A 63-year-old female with a history of hyperlipidemia, tobacco use and recent admission for myopericarditis presented with a one-month history of hand weakness, balance issues, and fingertip numbness. MRI showed multifocal infarcts involving anterior and posterior circulation, many following the internal and external border zone pattern with no significant extra- or intracranial stenosis on the concurrent CTA head and neck. Transthoracic echocardiogram did not reveal an intracardiac source; PFO was noted. Initial consideration was given to cardioembolic etiology in the setting of recent left heart catheterization or a paradoxical embolism given a PFO was found on echocardiogram. However, watershed distribution on MRI was inconsistent with a stereotypical cardioembolic pattern, and further investigation revealed an eosinophil count of 4.45 cells/nanoliter. On retrospective review, hypereosinophilia was also present one month prior during her myopericarditis admission. The patient met diagnostic criteria for HES and was started on high dose steroids. No alternative etiology for HES, such as infection or malignancy, was discovered.

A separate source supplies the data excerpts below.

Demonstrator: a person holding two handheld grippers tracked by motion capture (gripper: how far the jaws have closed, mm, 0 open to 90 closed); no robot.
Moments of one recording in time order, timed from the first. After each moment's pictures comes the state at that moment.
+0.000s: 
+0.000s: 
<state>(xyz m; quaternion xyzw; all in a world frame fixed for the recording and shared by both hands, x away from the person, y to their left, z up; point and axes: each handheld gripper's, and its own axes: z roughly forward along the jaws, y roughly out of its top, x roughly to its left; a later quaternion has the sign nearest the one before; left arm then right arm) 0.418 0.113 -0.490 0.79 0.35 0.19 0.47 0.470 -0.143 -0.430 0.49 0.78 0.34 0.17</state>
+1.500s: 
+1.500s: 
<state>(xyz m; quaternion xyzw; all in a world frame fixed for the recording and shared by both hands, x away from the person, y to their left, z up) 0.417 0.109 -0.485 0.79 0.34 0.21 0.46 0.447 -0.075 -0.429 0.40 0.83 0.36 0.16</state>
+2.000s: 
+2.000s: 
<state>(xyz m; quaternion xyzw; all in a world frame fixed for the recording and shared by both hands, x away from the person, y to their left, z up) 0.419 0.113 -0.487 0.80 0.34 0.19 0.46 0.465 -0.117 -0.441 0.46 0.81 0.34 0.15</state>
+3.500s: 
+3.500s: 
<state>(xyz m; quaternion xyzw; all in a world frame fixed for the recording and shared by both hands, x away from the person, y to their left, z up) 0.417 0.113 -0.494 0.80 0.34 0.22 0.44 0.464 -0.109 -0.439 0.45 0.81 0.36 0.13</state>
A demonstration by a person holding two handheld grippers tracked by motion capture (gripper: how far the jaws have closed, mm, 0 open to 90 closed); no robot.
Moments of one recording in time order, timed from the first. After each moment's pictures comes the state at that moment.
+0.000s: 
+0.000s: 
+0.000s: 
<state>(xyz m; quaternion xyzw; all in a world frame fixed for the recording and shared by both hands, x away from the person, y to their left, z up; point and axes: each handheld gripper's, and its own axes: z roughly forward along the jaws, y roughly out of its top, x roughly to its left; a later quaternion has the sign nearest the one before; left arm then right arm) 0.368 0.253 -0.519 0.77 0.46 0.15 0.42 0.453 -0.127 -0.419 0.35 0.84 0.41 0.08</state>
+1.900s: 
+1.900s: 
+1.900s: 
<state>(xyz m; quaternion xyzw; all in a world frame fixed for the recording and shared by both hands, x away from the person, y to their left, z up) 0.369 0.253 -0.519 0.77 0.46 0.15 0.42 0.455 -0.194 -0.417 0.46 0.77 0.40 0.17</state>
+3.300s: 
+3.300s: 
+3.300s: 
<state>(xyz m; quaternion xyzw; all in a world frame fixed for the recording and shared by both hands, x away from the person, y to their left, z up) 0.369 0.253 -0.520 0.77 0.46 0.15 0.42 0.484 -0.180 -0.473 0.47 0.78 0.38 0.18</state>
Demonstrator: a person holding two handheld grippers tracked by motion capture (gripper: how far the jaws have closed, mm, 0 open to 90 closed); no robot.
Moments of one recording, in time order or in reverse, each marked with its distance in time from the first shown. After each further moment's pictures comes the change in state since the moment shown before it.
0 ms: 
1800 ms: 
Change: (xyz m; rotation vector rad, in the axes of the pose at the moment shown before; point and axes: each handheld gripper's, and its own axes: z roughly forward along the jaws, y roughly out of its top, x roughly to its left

HES has variable symptoms including neurological presentations such as stroke, HES-associated encephalopathy, and peripheral neuropathy. Two major mechanisms are proposed to explain ischemic infarcts in the setting of HES: 1) Endocardial and myocardial damage leading to thrombus formation and cardioembolic event and 2) Vascular endothelial damage leading to local thromboembolism and impairment of microcirculation. The latter explains the watershed-like pattern on MRI which reflects local thrombosis of distal vessels that is further exacerbated by poor clearance of micro emboli in a hyper viscous state.
Our case highlights HES as an atypical stroke etiology that should be considered with bilateral watershed infarcts seen on brain imaging.